In the present case, μ₁ − μ₂ can be assimilated to the minimum value of ΔE_R,CREV that we consider significant in our comparison from the point of view of corrosion resistance. The value of σ can be estimated from the standard deviation of all the samples collected in this work.

Figure 10 shows a histogram of the samples standard deviation, including PD–GS–PD tests performed by 6 operators in 239 different testing conditions performed at the at the laboratories of the Corrosion group (CNEA). Since the distribution is highly asymmetric, the median (0.015 V) is more representative than the mean (0.021 V). Figure 11 shows a box and whiskers plot of the standard deviation of the sample discriminating the six operators included in this study. Standard deviation was operator-dependent, but the asymmetric distribution, showing the median is lower than the mean, is observed for all the operators. The medians of the standard deviation of the samples for the six operators were in the range from 0.006 to 0.030 V. Some of the outliers in Figure 11 may be due to testing conditions where crevice corrosion occurred in some tests but was absent in other tests. This is a common observation when tests include highly resistant alloys (such as alloy HYBRID-BC1), low temperatures, low chloride concentrations and/or high inhibitor concentrations. Crossover potentials from tests where crevice corrosion does not occur are not true E_R,CREV and must be discarded. However, there is some uncertainty when the localised attack is shallow and/or corroded spots are scarce. Standard deviation is also a function of the testing conditions, being higher for less severe testing conditions.

Figure 10:

Histogram of the standard deviation of the sample in all the PD–GS–PD tests.

Figure 11:

Box and whiskers plot of the standard deviation of the sample for the six operators included in this study.

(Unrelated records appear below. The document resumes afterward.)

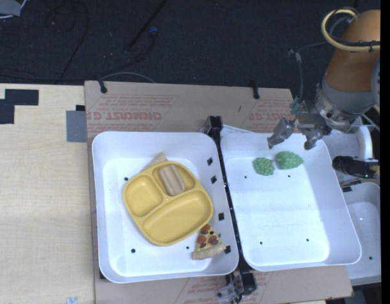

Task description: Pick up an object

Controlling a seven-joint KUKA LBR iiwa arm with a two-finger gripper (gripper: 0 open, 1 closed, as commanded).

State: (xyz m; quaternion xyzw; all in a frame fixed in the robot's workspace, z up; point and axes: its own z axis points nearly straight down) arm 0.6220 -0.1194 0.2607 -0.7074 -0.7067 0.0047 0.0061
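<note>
Two green leafy pieces lie in the right bin (290,246) near its far edge: a smaller one (264,166) and a larger one (288,160). My gripper (295,137) hangs just above and behind the larger green piece, fingers spread apart with nothing between them. In the left bin (112,170) sits a yellow divided plate (168,202) with a tan hot dog bun (172,178) in its top compartment. A pizza slice (208,243) lies by the plate's lower right rim.
A black divider (223,195) runs between the two bins. A tan wedge (158,159) peeks from behind the plate's far rim. The bins rest on cardboard (182,106). A black fixture (353,165) sticks out at the right bin's right side.
</note>
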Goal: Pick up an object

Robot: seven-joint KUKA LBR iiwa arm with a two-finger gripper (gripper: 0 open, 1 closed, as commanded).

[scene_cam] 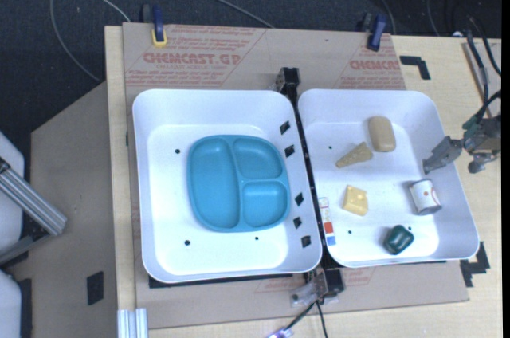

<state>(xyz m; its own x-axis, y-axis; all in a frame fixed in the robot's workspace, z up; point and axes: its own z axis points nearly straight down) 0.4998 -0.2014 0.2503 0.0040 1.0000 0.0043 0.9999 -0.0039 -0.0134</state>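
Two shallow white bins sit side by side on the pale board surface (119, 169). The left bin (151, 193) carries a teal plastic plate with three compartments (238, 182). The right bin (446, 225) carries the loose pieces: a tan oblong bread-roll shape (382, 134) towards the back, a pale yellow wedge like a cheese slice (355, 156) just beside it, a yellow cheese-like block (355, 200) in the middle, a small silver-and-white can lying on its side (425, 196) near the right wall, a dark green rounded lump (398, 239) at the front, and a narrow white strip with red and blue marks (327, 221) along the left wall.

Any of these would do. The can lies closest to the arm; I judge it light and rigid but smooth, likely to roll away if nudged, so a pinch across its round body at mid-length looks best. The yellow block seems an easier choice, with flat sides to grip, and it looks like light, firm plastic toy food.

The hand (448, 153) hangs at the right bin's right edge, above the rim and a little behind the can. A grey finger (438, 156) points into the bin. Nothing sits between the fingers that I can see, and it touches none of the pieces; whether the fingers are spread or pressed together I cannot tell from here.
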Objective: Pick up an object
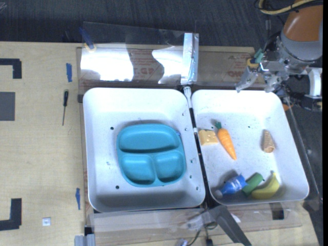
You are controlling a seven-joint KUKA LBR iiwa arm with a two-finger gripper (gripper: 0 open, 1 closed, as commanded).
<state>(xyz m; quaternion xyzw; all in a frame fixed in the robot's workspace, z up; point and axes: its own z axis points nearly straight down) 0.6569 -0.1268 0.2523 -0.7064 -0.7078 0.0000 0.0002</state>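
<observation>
The right bin (246, 104) holds an orange toy carrot (226, 141), a yellow cheese wedge (207, 137), a tan bread roll (267, 141), and a blue toy (233, 184), a green piece (252, 182) and a yellow banana (267, 187) bunched in the near corner. My gripper (259, 83) hangs over the bin's far right rim, well above and behind these objects. Its two fingers are spread apart with nothing between them.
The left bin (102, 106) bears a blue divided plate (150, 154). A clear plastic panel (138, 55) stands behind the bins. A screwdriver (65, 104) lies on the bench at the left.
</observation>
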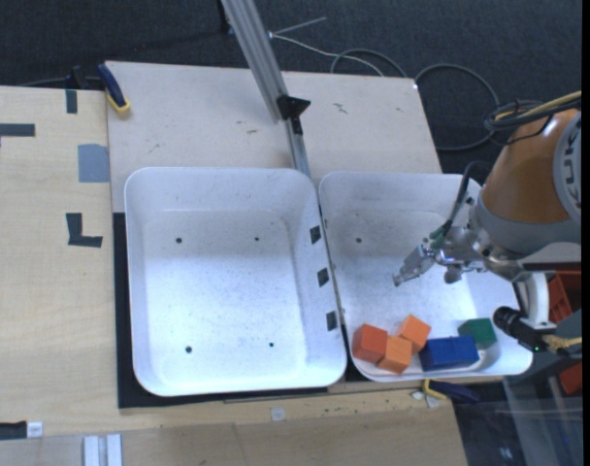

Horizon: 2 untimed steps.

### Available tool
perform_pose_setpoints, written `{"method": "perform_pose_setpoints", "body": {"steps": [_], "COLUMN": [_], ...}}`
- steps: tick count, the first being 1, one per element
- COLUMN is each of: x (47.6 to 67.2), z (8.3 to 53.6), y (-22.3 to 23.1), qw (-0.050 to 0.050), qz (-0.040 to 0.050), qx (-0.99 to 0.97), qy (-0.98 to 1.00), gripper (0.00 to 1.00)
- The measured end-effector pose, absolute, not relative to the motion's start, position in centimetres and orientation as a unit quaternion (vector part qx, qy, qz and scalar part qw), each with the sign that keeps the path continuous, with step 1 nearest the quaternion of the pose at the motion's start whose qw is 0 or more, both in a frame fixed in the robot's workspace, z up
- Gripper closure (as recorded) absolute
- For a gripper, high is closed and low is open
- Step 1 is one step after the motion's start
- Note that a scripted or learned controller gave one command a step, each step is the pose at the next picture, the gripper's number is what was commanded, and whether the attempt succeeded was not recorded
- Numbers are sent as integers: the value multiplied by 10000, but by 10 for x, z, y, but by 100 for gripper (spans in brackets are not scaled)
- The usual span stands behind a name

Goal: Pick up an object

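1. The jaws (429,265) of the grey arm with the orange band (528,187) are seen inside the right-hand shallow white bin (373,197), above its bare middle floor.
2. Whether the jaws are apart or together cannot be told; the metal parts at the tip are too small and blurred. No object is seen between them.
3. The objects to be picked are gathered below the jaws, along the bin's near edge: an orange-red cube (371,342) lowest and to the left, a small orange block (414,331) almost straight beneath, a second orange block (397,354) touching it, a blue rectangular block (448,352) below and to the right, and a dark green block (480,331) further right.
4. The left-hand shallow white bin (217,280) lies well to the left of the jaws, on the pale wooden table (43,260).
5. As a judgement, the task is taken to be at an early stage: nothing has been grasped or lifted. What is left is a move toward the cluster, a descent over one block, a closure on it and a lift.
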<state>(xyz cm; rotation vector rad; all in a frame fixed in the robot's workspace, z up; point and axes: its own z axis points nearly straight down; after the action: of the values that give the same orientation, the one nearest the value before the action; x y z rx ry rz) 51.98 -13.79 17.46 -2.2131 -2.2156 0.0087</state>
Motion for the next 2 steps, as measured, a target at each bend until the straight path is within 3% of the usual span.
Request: {"method": "perform_pose_setpoints", "body": {"steps": [1,2], "x": [551,587], "z": [260,251], "y": [-195,-209], "qw": [-50,-12], "qz": [-6,2], "qx": [-7076,-7063], "qy": [-7066,-7079], "gripper": [0,0]}}
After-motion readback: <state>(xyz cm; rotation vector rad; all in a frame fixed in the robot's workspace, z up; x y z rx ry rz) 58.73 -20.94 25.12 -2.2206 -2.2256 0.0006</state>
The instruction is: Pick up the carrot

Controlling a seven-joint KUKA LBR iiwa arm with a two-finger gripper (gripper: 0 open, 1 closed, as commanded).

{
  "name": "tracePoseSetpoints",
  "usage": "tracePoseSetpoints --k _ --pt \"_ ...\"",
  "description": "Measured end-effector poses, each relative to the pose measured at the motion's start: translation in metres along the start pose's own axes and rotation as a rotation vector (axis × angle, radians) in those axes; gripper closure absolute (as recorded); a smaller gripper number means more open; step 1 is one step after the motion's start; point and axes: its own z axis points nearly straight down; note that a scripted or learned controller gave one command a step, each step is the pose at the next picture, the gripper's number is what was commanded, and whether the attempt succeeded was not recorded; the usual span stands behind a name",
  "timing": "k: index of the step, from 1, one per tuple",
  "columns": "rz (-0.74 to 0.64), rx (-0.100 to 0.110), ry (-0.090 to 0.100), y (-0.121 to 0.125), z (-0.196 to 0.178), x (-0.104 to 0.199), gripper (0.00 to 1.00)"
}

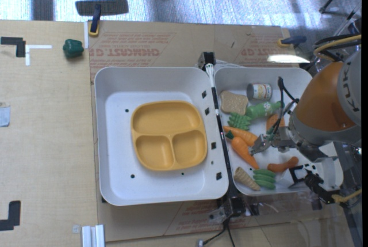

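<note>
Two orange carrots lie in the right bin [299, 76]. One carrot [242, 135] has a green leafy top [238, 121], and the other carrot [244, 153] lies slanted just below it. My gripper [260, 145] hangs low over the bin's middle, its tip right beside the lower carrot's right side. Nothing shows held in it. The grey arm with its orange band [325, 105] reaches in from the right and hides part of the bin.
The right bin also holds a bread slice [234, 103], a can [260, 91], a green bottle [265, 109], an orange sausage [282, 166], green pods [265, 178] and a cone [246, 179]. A yellow divided tray [169, 135] sits in the left bin [109, 142].
</note>
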Motion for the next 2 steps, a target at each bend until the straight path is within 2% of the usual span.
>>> tracePoseSetpoints --k 1,2 --pt "0.343 0.03 0.011 0.043 -0.083 0.063 0.0" --pt "0.393 0.033 0.012 -0.005 -0.015 0.009 0.0"
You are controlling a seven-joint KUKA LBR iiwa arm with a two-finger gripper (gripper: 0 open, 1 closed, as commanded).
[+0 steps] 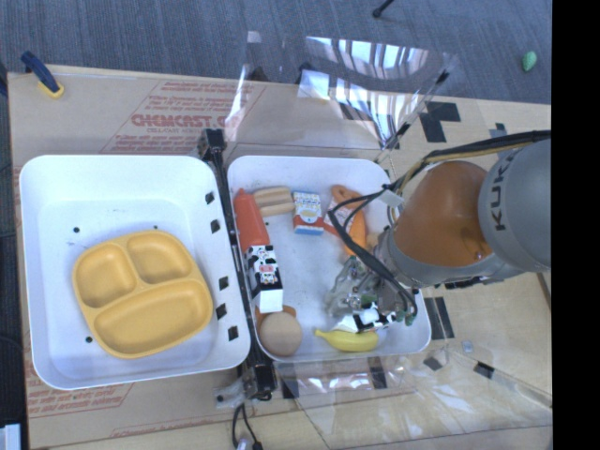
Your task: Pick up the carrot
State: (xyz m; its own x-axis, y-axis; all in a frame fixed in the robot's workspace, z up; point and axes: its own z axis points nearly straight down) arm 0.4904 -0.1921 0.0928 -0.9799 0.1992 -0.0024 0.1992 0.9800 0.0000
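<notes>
Carrot (pixel 250 221) lies lengthwise along the right bin's (pixel 309 169) left wall; tool (pixel 361 300) state unclear.

Item inspected: one carrot (pixel 249 221), orange-red, long and tapering slightly. It lies flat in the right-hand bin (pixel 309 169), hard against that bin's left wall and running parallel to it. The upper end sits just beside a tan bread roll (pixel 274 200). The lower end meets a black-and-white patterned carton (pixel 264 275), which lies in line with it. The surface appears whole, and nothing rests on top of it.
</notes>
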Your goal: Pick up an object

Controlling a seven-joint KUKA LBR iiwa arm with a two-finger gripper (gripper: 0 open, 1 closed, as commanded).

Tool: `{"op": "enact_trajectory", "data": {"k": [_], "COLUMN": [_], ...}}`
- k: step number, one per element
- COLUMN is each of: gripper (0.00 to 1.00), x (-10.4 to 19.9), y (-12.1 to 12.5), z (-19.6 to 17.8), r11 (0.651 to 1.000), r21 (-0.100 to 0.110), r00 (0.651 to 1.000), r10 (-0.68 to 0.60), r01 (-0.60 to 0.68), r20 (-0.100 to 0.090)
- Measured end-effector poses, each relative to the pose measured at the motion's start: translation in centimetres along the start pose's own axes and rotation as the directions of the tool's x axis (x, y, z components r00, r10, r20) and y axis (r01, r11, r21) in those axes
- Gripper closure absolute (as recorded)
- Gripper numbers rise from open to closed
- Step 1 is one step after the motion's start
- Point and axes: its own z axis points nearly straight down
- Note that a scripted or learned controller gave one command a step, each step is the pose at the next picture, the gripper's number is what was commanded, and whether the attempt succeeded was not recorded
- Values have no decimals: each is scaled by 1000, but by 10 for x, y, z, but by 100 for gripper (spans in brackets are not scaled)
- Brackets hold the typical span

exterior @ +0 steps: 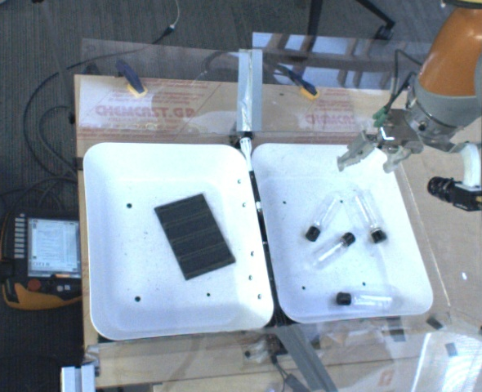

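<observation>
My gripper (375, 156) hangs over the back right part of the right bin (290, 178), its two fingers spread open with nothing between them. Below it lie several clear tubes with black caps: one (321, 220) left of centre, one (333, 248) in the middle, one (368, 216) to the right, and one (363, 300) near the front edge. A flat black ridged pad (194, 235) rests at a slant in the left bin (118, 186).
A metal post (250, 92) stands at the back between the two bins. Blue clamps (131, 78) hold the board behind them. An orange teach pendant (41, 260) lies on the floor left of the bench.
</observation>
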Motion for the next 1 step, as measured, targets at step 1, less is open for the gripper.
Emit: {"op": "enact_trajectory", "data": {"k": [1], "gripper": [0], "x": [14], "y": [-28], "z": [117], "r11": [998], "r21": [1], "r00": [998], "r10": [-68], "r01": [68], "r20": [0]}}
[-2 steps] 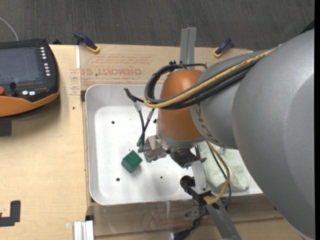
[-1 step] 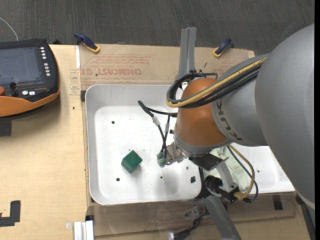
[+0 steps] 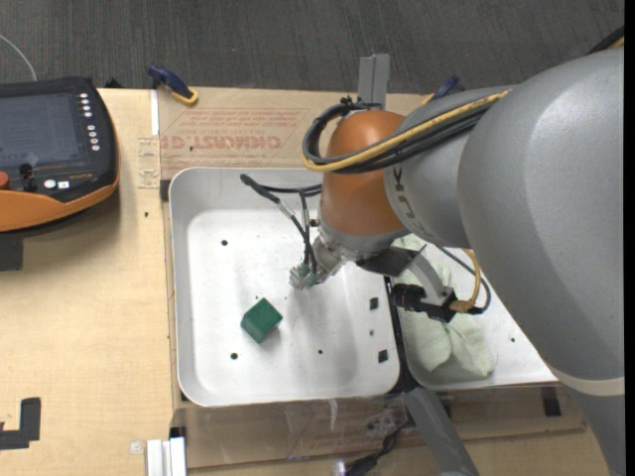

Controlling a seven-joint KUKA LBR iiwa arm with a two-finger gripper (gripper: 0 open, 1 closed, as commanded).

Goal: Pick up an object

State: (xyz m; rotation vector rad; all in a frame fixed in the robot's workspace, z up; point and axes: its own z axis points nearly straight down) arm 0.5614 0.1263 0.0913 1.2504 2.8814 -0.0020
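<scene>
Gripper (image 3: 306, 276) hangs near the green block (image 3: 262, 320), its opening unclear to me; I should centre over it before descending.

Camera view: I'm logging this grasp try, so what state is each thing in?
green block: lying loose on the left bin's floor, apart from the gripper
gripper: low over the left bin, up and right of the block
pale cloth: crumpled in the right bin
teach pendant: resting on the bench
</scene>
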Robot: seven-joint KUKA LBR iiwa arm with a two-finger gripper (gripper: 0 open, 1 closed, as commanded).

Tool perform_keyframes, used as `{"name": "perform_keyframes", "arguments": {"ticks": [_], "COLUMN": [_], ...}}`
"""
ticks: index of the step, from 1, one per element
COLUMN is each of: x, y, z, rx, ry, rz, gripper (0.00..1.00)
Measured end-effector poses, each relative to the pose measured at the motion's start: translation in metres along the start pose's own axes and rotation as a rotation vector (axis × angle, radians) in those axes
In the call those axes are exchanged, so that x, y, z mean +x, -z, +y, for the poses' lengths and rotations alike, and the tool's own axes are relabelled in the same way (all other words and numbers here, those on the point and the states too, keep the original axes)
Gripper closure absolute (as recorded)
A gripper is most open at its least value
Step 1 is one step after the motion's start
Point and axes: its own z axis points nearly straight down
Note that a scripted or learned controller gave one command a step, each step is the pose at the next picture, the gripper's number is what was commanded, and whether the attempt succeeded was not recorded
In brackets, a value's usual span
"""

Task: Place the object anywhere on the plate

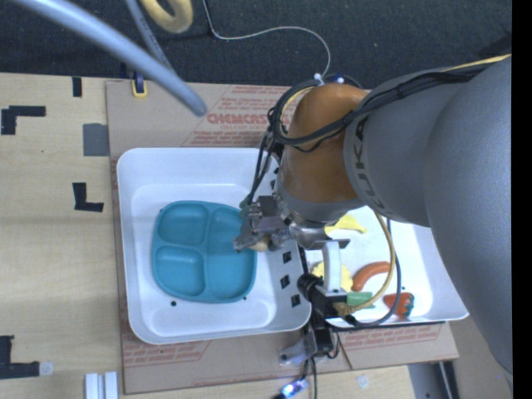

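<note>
Over the left bin (133, 223), the pincer (253, 229) sits at the right edge of the teal plate (199, 252); can't tell its state, as the wrist w/ orange band (320, 140) blocks most of it. Object can't be picked out for sure, so its long axis is unclear. Plate has three compartments, lies flat. Right bin (445, 306) is mostly hidden by the arm: a yellow item (353, 223) and an orange-red item (374, 271) peek out.
</note>
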Motion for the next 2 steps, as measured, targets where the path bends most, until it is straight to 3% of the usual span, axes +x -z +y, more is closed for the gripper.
{"name": "perform_keyframes", "arguments": {"ticks": [1,2], "x": [-0.0024,-0.0028], "y": [0.0045,0.0041], "z": [-0.0067,-0.0068], "rx": [-0.001,0.000], "ry": [-0.006,-0.006], "rz": [-0.002,-0.002], "gripper": [1.00,0.00]}}
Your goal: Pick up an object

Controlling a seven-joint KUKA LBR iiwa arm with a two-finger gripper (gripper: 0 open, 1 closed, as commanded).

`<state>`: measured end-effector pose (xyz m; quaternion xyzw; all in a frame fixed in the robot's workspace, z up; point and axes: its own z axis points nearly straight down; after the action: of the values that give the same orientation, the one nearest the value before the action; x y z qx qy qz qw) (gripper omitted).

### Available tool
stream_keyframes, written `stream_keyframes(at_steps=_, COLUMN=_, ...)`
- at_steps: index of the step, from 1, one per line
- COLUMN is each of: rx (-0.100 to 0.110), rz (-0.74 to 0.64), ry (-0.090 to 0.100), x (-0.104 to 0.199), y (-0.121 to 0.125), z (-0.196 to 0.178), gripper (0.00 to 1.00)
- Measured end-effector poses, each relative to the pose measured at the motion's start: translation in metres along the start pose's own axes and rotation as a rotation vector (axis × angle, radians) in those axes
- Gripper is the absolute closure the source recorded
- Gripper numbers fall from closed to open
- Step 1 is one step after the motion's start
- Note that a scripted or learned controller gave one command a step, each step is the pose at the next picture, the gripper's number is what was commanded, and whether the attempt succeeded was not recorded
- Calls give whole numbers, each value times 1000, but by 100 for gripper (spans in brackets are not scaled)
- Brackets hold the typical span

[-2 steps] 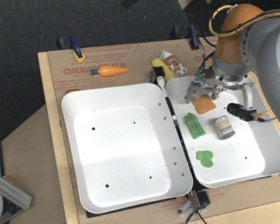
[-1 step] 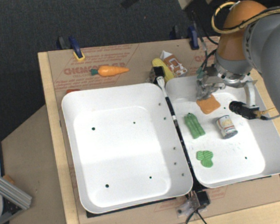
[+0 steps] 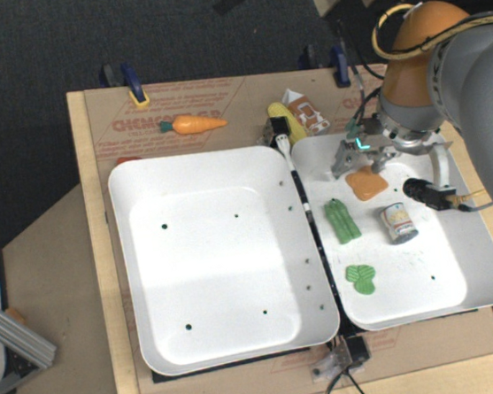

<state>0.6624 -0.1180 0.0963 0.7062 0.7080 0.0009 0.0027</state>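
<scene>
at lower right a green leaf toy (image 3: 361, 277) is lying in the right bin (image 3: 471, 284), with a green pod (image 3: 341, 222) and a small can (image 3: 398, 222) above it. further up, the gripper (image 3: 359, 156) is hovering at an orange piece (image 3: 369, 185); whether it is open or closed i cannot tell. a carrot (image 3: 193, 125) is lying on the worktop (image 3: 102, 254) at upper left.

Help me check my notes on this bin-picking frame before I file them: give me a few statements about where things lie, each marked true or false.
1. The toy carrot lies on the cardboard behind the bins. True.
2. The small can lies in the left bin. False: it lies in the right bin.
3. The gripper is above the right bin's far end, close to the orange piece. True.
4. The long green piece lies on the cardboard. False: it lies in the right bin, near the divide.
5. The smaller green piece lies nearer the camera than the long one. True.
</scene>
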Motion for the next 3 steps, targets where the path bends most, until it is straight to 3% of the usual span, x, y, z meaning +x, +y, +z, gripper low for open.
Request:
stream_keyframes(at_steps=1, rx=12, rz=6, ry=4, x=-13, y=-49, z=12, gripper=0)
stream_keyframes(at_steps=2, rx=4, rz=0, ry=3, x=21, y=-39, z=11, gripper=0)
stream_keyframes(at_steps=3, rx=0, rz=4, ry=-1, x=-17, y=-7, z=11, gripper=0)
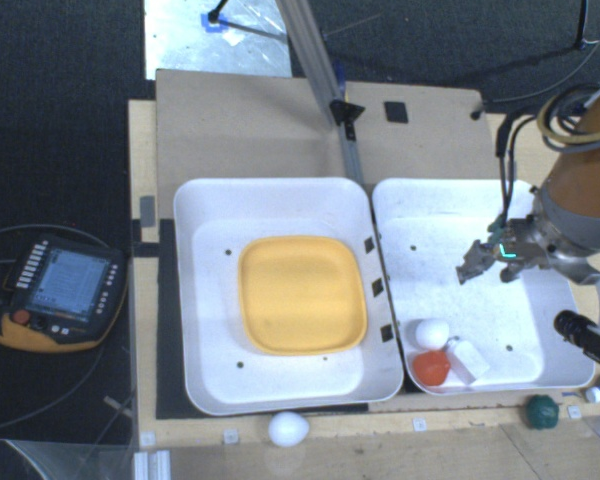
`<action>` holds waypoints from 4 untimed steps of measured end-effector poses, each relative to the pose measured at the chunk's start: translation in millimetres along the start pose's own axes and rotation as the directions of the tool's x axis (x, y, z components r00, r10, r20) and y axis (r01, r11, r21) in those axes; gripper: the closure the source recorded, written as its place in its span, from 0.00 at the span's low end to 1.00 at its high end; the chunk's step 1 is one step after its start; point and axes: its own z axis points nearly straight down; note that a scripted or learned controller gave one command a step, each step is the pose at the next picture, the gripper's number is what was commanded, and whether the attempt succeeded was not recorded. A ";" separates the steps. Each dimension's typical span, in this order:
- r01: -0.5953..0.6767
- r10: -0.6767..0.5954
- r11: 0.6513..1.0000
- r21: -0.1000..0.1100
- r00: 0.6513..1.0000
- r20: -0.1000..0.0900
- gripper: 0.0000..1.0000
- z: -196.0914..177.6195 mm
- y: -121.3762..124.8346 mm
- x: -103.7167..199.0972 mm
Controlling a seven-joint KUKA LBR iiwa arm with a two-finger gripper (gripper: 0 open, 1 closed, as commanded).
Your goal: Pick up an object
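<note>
Right bin (450, 218), near corner: a white ball (432, 333), a red ball (432, 368) just in front of it, and a small clear-and-white piece (467, 360) beside them, all clustered close together. End effector (490, 265) hangs over the middle of that bin, well apart from the cluster; fingers spread apart, nothing between them. Left bin (205, 268) carries a yellow square plate (303, 294). On the bench (430, 438) in front of the bins: a white egg-shaped object (288, 429) and a dark green ball (542, 412).
</note>
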 end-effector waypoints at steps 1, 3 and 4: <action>0.000 0.000 1.000 0.000 1.000 0.000 0.00 0.0 0.0 0.0; -0.001 0.001 1.000 0.004 1.000 0.000 0.00 98.6 -4.7 -12.5; -0.001 0.001 1.000 0.003 1.000 0.000 0.00 149.8 -5.6 -12.4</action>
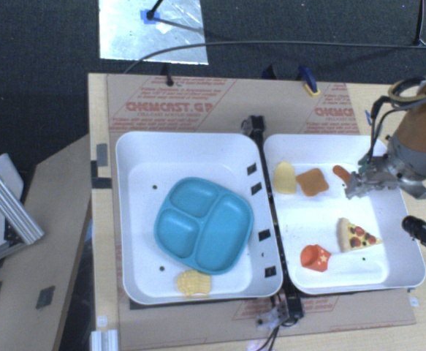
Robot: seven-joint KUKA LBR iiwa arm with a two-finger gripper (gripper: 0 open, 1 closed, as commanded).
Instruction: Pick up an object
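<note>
The right bin (395,269) holds several toy foods. A pale yellow piece (284,178) and a brown toast-like piece (312,182) lie at its far left, with a small red sausage (340,172) just right of them. A pizza slice (355,235) and a red piece (316,257) lie nearer the front. My gripper (360,184) reaches in from the right, low over the bin floor, just right of and below the sausage. Nothing shows in its grasp.
The left bin (136,159) holds a blue divided plate (204,224) and a yellow corn-like piece (194,283) by its front wall. A black divider (264,203) separates the bins. A second dark part (423,230) of the arm hangs over the right bin's right rim.
</note>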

For the purpose of estimating the size effect, μ₁ − μ₂ = 0.030 V and σ = 0.015 V are considered (Equation (4)). This results in θ = 2, which is a huge effect size based on d, but a small effect size from the point of view of corrosion (Table 3). The next step in the flowchart (Figure 9) is estimating the sample size for a size effect of d = 2, a confidence level of 95% and a statistical power of 80%. Estimation results in a sample size of 5. The next step is performing the PD–GS–PD tests five times and obtaining E_R,CREV for the two testing conditions to be compared. Then CIs are obtained. If they do not overlap, there are significant differences among samples. Otherwise, a hypothesis test has to be applied. Student’s-t test is appropriate since equal variances were considered in the development of this procedure. Rejection of H₀ will indicate that samples are different. Otherwise, no significant differences are obtained. The flowchart in Figure 9 helps to solve the issue of statistical significance. However, whenever statistical differences are found among samples, the criteria established in Table 3 will help to estimate the size effect from the point of view of corrosion resistance.

According to the analysis above, a sample size of 5 will allow a comparison of E_R,CREV between two samples ensuring type I error (rejecting H₀ when it is true) is bound to 5%, and Type II error (failing to reject H₀ when it is not true) is bound to 20%. For sample sizes of 4, 3 and 2 the statistical power diminishes to 65.7%, 43.6% and 21.8%, respectively. If we consider a non-skilful operator or a mildly corrosive testing condition, then σ = 0.030 V applies. In such conditions, a size effect θ = 2 is obtained for μ₁ − μ₂ = 0.060 V. This implies that a sample size of 5 would only allow distinguishing differences of 60 mV or higher between E_R,CREV means with a confidence level of 95% and a statistical power of 80%.